#### [Exercise brief]
Transcribe exactly the line that contains "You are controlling" and each line that comes after it in the material, the last line included, and nothing more.

-------- Data below

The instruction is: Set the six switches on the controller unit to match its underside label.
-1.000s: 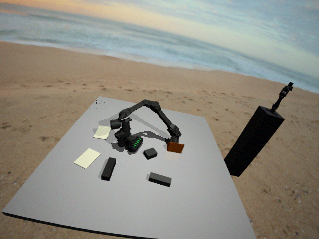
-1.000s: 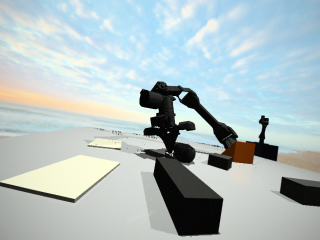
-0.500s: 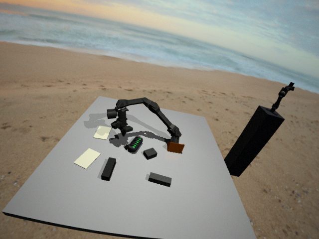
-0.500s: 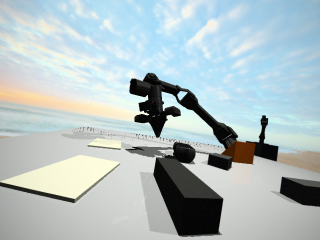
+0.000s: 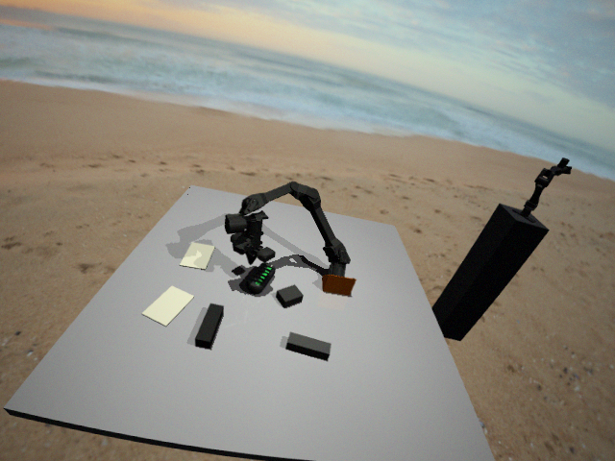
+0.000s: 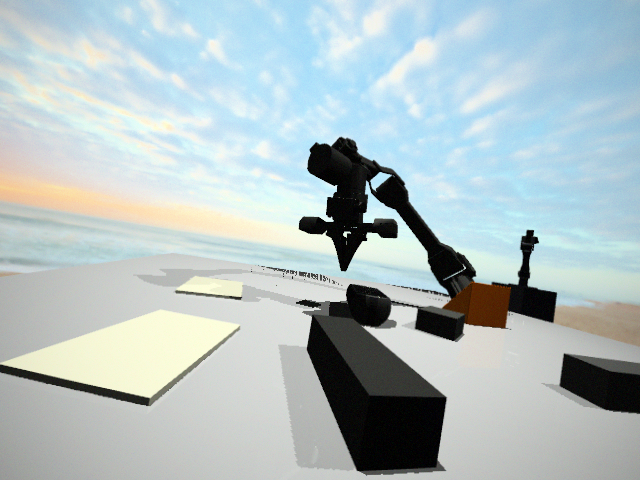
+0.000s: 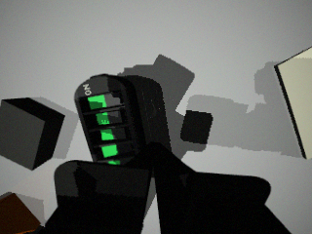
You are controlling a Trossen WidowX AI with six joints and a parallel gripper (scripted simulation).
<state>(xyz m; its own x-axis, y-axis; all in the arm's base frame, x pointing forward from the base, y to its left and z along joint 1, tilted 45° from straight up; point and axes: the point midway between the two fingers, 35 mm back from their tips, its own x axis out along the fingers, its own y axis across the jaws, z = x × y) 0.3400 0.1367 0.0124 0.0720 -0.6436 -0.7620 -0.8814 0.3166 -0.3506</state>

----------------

#### [Written answer]
You are controlling a Trossen WidowX AI with six joints and a parallel gripper (scripted simulation).
<state>(xyz m; its own x-axis, y-axis; all in the arm's base frame, x pointing forward from the base, y to its left and z along joint 1, tilted 45° from straight up; point and axes: the point midway between the two fingers, 35 mm back from their tips, its own x axis out along the fingers, its own y axis across the jaws, z = x × y) 0.3400 0.1367 0.0124 0.0720 -0.6436 -0.7620 -0.8814 0.3166 -0.3506</state>

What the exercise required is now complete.